## Action item
Pull every line containing "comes" from the data.

## Data supplied

++++++++++++++++++++

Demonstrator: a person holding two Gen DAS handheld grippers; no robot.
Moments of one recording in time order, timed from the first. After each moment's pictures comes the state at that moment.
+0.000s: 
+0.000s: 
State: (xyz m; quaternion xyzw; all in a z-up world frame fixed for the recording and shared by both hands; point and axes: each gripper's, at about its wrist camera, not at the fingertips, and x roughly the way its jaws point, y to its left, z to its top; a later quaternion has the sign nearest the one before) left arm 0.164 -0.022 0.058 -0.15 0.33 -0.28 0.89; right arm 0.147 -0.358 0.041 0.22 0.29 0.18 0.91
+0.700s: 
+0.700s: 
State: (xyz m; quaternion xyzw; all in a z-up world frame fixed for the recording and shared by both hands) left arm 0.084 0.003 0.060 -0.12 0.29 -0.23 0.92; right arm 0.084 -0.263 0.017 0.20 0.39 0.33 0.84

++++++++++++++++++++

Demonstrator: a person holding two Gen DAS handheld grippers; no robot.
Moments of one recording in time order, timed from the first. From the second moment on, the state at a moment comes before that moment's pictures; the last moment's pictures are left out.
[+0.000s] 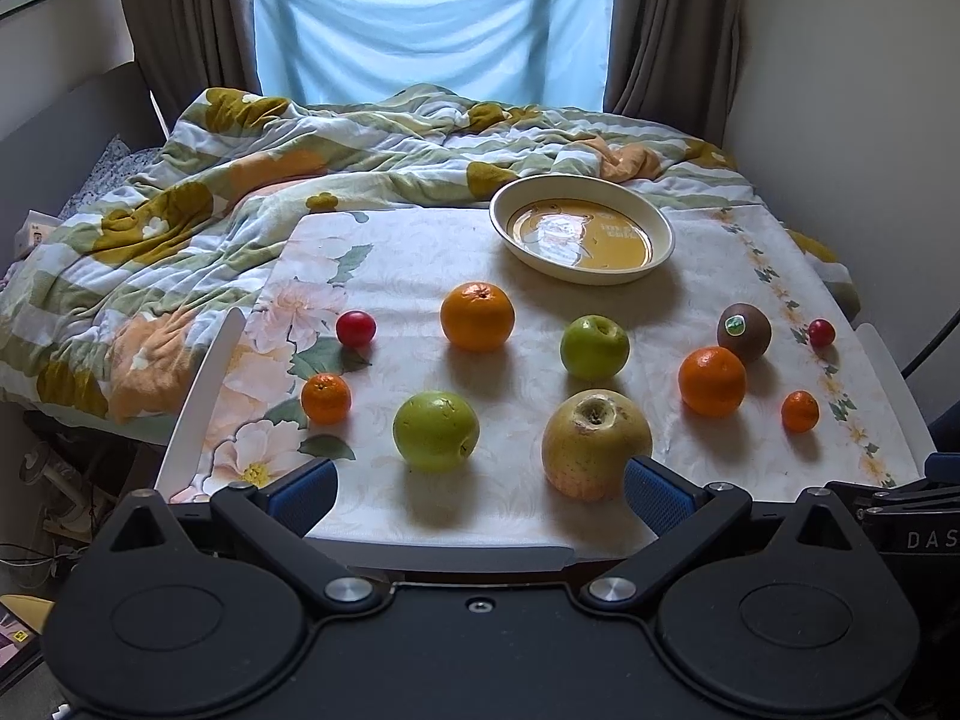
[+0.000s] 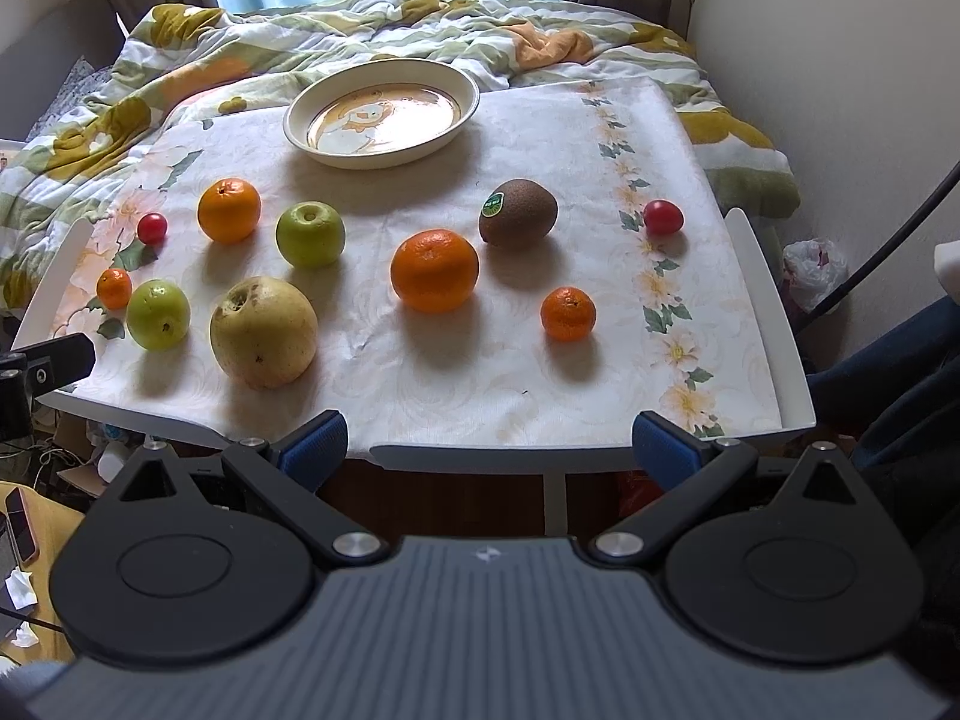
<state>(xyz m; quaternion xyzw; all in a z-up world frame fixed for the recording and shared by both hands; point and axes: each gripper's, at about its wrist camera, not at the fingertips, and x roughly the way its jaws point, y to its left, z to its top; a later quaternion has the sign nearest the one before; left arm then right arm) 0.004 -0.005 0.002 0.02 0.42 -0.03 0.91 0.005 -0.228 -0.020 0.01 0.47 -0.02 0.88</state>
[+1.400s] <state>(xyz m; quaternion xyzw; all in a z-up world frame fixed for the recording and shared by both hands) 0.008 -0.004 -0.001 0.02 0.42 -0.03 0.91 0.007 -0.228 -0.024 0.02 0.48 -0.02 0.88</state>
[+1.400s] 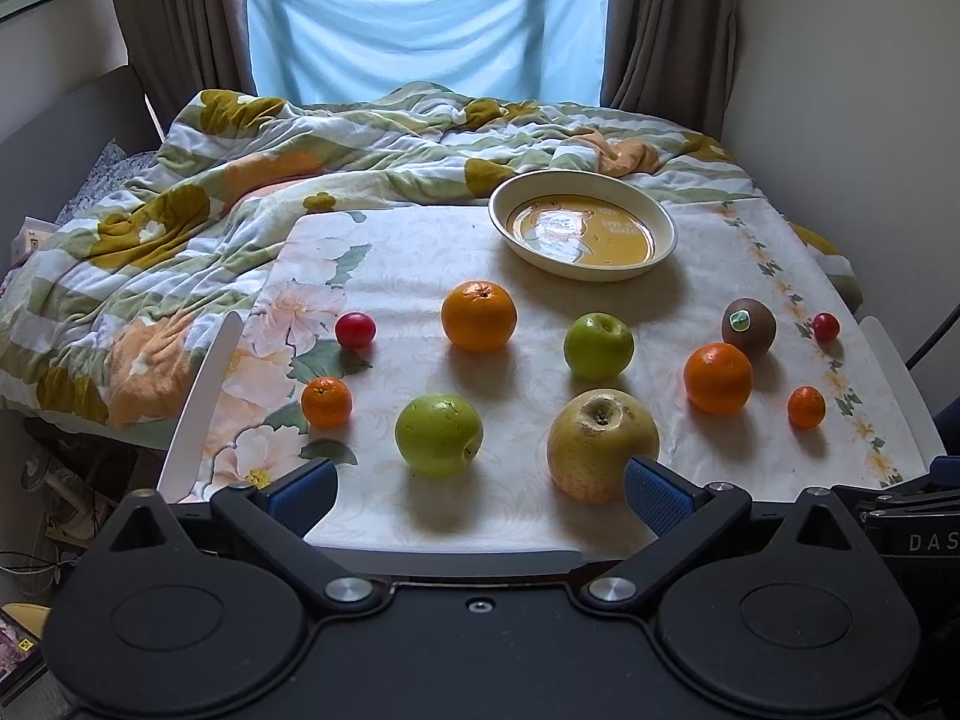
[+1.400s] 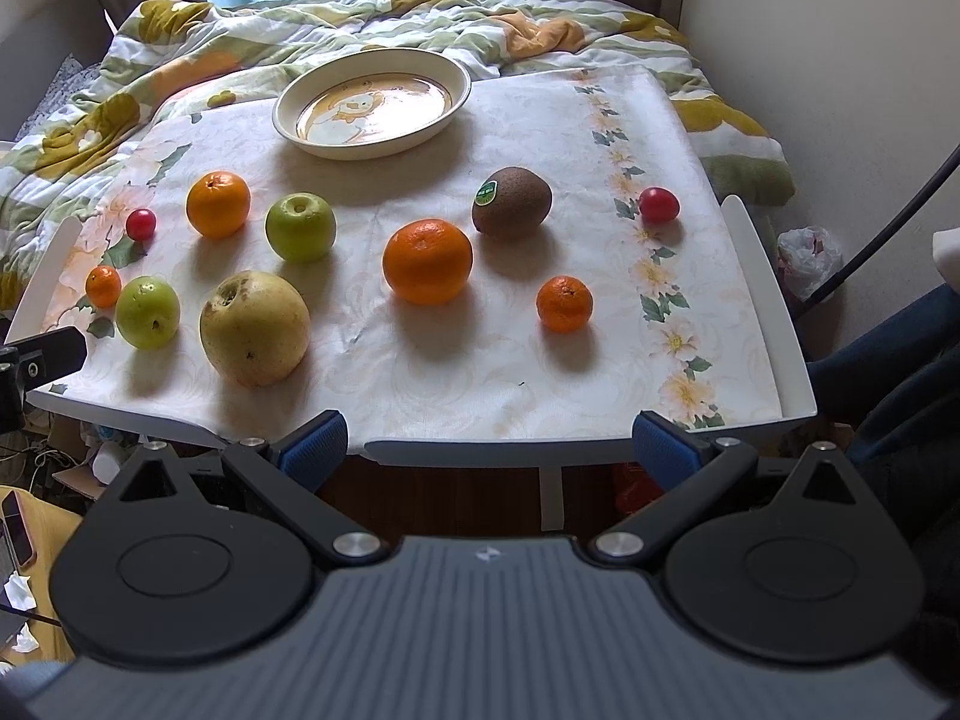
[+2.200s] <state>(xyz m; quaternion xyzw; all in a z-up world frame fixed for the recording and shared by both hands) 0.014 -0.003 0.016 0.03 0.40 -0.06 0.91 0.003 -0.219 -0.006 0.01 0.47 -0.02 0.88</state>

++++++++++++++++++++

## Result
Moments of one recording in time order, timed from the first. After each moment's pictures comes the state at that moment.
Moments of one recording in time order, timed from the first. From the second moment on, the state at a moment comes before that moment's pictures; the last moment's pictures are left out.

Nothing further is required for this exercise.